S 4861: Housing Financial Literacy Act of 2026
S 4861 in plain English: This bill is early in the legislative process and detailed text is not yet available. Sponsor: Sen. Peters, Gary C. [D-MI] (D) · Status: Read twice and referred to the Committee on Banking, Housing, and Urban Affairs.
Stated purpose
This bill aims to lower mortgage insurance costs for first-time homebuyers who complete a financial literacy housing counseling program before applying for an FHA-backed home loan.
Arguments supporters make
- First-time buyers who complete financial education are better prepared to manage homeownership costs, which could reduce the risk of default and foreclosure.
- The premium discount makes homeownership a bit more affordable for those who take extra steps to get ready, rewarding personal responsibility.
- The bill has bipartisan support, suggesting it reflects a broadly shared goal of expanding sustainable homeownership.
Arguments opponents make
- Reducing premiums could lower the reserves in the FHA insurance fund, which backstops lenders if borrowers default, potentially shifting risk to taxpayers.

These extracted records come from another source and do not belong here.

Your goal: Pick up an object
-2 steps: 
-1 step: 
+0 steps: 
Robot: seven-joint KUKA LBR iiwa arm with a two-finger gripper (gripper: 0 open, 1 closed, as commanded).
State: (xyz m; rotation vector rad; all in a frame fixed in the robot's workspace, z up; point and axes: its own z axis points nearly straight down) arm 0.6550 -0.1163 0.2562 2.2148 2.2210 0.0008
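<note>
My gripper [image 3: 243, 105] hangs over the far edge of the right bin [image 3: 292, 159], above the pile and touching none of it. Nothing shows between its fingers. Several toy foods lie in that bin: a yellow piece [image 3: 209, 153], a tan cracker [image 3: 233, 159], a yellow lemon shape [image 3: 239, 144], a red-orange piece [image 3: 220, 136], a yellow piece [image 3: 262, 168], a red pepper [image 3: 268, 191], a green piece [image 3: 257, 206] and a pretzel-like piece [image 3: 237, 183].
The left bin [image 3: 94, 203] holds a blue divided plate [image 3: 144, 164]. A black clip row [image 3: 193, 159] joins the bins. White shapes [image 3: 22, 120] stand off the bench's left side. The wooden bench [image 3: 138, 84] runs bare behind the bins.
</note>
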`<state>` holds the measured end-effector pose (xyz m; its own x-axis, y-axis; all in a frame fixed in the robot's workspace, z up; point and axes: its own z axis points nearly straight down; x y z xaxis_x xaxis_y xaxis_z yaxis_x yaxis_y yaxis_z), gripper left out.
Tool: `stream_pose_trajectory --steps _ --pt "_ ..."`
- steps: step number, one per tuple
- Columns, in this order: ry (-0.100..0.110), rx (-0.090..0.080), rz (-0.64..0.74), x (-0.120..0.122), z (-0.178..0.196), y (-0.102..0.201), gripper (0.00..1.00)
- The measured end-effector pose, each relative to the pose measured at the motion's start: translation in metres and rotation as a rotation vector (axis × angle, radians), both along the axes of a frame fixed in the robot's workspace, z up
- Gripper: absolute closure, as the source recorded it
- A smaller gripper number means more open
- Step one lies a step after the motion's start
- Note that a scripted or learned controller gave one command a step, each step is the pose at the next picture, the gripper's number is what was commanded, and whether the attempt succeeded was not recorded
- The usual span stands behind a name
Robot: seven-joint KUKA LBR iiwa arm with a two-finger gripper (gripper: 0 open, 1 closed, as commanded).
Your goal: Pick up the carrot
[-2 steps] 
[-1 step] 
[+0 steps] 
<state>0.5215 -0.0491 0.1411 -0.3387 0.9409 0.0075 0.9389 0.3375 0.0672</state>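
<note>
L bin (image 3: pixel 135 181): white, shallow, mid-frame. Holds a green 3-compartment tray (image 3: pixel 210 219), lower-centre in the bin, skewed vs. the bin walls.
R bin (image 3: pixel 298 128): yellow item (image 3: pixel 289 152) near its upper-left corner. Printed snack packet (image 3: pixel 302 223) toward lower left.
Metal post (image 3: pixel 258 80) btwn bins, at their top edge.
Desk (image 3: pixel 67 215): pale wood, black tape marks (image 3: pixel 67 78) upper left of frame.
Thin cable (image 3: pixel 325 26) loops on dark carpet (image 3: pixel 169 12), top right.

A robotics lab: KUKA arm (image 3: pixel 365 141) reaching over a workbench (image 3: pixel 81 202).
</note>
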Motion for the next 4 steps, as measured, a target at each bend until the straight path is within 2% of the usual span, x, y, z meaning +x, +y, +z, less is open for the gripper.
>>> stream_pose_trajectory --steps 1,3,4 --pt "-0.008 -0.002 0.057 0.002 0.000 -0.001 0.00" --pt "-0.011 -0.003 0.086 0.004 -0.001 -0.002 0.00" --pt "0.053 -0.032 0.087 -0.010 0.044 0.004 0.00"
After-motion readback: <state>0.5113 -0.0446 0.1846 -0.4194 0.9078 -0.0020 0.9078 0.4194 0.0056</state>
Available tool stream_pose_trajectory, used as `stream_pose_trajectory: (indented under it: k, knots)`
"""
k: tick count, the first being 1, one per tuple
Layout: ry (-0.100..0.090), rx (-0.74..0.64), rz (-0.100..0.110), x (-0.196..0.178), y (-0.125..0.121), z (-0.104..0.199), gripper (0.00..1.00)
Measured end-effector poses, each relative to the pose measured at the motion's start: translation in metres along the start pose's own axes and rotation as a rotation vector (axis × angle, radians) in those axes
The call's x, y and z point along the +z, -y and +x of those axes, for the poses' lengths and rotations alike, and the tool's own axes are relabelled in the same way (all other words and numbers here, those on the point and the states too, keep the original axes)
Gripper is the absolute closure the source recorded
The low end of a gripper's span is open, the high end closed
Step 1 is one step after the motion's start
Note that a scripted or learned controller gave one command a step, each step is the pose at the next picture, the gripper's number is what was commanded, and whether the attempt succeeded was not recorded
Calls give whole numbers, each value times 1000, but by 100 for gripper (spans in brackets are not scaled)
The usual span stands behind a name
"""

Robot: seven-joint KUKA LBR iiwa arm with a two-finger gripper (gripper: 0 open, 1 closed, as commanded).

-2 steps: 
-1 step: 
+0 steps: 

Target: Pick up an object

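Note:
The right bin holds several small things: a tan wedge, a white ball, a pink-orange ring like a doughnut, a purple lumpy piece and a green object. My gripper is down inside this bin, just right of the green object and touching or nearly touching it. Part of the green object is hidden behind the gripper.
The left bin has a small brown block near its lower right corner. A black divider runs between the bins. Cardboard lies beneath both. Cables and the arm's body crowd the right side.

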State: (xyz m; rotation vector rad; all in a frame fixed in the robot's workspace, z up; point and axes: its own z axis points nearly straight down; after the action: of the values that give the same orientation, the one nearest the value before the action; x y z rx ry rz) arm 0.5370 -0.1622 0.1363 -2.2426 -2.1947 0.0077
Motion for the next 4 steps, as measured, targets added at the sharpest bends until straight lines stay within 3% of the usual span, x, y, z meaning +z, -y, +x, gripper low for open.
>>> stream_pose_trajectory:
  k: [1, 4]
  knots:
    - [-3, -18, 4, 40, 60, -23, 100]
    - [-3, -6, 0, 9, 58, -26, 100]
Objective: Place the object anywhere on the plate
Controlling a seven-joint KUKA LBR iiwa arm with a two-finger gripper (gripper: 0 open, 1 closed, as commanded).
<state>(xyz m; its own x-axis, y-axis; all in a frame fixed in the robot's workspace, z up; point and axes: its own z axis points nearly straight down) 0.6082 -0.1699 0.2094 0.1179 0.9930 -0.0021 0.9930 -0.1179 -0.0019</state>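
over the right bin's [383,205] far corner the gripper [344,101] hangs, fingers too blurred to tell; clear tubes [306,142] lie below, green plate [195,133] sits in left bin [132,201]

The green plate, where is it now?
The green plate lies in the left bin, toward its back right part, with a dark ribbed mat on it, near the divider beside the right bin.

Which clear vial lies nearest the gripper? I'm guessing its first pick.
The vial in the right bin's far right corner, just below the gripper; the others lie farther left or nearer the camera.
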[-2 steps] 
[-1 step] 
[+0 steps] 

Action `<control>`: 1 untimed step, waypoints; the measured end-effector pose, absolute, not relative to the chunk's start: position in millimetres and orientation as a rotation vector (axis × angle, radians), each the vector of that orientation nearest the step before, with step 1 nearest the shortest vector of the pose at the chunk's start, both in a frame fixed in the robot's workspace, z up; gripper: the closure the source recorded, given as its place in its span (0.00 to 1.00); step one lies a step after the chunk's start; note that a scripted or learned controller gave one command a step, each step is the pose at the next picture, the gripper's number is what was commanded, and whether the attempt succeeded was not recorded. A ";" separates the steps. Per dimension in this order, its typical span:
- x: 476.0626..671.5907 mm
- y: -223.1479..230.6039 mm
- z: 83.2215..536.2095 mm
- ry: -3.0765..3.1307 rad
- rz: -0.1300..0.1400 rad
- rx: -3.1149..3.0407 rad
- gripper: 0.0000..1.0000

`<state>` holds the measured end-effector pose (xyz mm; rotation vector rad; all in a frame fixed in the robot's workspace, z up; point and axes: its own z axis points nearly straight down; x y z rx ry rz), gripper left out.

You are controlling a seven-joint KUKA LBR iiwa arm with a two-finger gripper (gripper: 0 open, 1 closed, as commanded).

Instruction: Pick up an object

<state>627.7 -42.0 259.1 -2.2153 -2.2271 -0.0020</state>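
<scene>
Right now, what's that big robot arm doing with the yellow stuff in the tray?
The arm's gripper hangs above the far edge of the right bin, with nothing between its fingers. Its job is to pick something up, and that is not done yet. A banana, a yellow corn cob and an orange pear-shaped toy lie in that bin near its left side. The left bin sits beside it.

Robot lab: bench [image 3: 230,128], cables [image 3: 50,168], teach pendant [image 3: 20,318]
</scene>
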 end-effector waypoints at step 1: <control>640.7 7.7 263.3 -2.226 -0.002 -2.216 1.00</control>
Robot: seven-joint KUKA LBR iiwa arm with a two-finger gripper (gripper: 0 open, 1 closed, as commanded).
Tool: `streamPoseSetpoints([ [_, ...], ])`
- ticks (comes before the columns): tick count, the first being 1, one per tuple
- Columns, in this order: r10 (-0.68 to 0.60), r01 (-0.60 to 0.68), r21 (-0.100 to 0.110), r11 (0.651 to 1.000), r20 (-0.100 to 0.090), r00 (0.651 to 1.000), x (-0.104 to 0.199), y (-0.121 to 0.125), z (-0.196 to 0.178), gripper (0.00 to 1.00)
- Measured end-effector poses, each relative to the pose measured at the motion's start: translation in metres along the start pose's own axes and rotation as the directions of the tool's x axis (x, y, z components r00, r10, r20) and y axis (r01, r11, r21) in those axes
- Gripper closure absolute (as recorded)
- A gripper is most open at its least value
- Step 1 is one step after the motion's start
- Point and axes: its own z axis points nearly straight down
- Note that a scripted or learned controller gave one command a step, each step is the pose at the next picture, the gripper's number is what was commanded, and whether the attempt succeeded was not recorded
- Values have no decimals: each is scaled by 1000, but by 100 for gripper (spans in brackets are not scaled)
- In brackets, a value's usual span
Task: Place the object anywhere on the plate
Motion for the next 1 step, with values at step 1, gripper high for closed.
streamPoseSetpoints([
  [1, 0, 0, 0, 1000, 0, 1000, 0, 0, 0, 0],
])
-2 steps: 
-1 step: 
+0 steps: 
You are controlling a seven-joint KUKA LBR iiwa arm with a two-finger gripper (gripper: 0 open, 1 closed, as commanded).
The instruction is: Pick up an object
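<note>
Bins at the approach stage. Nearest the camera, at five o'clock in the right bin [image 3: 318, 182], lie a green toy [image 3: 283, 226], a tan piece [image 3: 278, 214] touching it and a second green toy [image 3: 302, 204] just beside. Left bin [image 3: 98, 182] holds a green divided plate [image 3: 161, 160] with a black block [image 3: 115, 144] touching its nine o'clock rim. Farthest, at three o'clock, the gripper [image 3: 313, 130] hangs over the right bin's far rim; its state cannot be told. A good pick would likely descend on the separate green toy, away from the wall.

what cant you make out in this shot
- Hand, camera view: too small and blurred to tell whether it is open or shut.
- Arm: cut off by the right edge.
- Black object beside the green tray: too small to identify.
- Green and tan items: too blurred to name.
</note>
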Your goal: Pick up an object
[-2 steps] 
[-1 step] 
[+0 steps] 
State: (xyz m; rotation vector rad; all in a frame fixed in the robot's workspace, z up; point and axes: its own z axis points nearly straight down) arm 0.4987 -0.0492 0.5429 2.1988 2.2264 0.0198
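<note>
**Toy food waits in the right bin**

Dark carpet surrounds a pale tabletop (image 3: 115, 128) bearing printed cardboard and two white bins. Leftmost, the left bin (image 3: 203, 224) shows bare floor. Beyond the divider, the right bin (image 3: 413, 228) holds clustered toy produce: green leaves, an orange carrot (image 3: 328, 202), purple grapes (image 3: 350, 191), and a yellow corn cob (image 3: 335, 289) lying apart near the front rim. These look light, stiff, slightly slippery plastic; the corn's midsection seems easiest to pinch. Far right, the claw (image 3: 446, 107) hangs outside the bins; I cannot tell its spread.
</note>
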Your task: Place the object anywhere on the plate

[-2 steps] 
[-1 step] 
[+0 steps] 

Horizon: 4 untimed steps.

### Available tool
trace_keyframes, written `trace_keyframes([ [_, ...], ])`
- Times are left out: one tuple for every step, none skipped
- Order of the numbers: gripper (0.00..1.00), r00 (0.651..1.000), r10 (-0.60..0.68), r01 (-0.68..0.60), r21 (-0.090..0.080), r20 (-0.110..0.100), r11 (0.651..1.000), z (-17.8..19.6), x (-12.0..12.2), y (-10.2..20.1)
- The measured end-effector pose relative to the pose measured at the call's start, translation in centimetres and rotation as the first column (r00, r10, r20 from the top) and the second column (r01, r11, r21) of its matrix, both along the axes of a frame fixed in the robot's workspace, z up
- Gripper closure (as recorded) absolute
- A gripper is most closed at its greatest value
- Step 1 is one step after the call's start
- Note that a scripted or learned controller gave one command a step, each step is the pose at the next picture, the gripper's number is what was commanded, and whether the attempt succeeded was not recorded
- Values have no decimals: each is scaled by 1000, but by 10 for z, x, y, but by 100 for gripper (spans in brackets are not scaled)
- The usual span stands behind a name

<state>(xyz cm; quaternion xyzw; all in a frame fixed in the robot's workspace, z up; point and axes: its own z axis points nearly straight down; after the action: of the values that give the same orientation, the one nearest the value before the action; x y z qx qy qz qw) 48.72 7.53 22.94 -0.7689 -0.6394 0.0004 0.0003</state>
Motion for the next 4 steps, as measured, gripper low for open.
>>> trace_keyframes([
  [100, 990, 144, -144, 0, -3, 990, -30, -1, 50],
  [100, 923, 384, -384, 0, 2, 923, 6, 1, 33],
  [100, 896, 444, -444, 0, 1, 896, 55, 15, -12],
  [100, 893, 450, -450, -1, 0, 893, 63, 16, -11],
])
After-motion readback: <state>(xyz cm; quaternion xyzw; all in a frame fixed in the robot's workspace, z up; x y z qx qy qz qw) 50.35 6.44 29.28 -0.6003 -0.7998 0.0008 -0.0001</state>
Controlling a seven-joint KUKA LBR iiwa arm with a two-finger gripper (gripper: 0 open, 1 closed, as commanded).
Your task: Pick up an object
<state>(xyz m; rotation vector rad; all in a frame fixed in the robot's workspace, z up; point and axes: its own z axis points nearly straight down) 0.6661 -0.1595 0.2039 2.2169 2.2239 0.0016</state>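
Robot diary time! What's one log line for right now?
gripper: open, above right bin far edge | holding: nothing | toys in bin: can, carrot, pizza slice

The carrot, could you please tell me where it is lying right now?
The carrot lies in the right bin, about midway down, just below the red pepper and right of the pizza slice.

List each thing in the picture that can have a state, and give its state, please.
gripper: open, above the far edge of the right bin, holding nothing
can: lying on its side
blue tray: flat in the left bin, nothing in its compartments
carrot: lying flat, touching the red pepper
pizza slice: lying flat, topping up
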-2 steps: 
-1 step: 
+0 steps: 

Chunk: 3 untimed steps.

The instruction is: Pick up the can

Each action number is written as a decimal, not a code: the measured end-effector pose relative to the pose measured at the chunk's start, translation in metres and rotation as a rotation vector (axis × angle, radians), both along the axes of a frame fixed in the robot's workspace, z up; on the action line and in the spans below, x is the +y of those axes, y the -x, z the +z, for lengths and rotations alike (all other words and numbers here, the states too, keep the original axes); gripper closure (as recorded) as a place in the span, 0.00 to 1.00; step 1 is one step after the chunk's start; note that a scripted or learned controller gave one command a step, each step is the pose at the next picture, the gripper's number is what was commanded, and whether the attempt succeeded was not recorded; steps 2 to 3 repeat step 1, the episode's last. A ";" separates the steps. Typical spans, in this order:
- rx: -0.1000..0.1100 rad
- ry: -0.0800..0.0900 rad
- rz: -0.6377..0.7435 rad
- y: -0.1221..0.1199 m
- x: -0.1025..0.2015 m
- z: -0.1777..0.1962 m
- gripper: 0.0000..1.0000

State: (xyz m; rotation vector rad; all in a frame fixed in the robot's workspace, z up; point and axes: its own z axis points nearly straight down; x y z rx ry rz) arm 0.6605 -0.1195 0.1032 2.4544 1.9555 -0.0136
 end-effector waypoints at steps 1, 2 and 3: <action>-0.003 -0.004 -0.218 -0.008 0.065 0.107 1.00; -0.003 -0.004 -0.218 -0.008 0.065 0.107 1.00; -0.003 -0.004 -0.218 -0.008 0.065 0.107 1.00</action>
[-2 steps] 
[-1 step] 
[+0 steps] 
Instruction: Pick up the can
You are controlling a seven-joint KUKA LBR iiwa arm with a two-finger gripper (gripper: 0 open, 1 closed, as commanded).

- The requirement to finish counseling before signing any application or sales agreement may be a tight timing hurdle that excludes buyers who weren't aware of the program early enough.
- A 25-basis-point discount may be too small to meaningfully change behavior or affordability for most buyers, making the policy's real-world impact limited.
Tradeoffs
Making homeownership slightly more affordable for prepared first-time buyers comes at the cost of reduced FHA premium revenue, which could weaken the insurance fund's financial cushion that protects against future mortgage defaults.
Current status in Congress: In committee.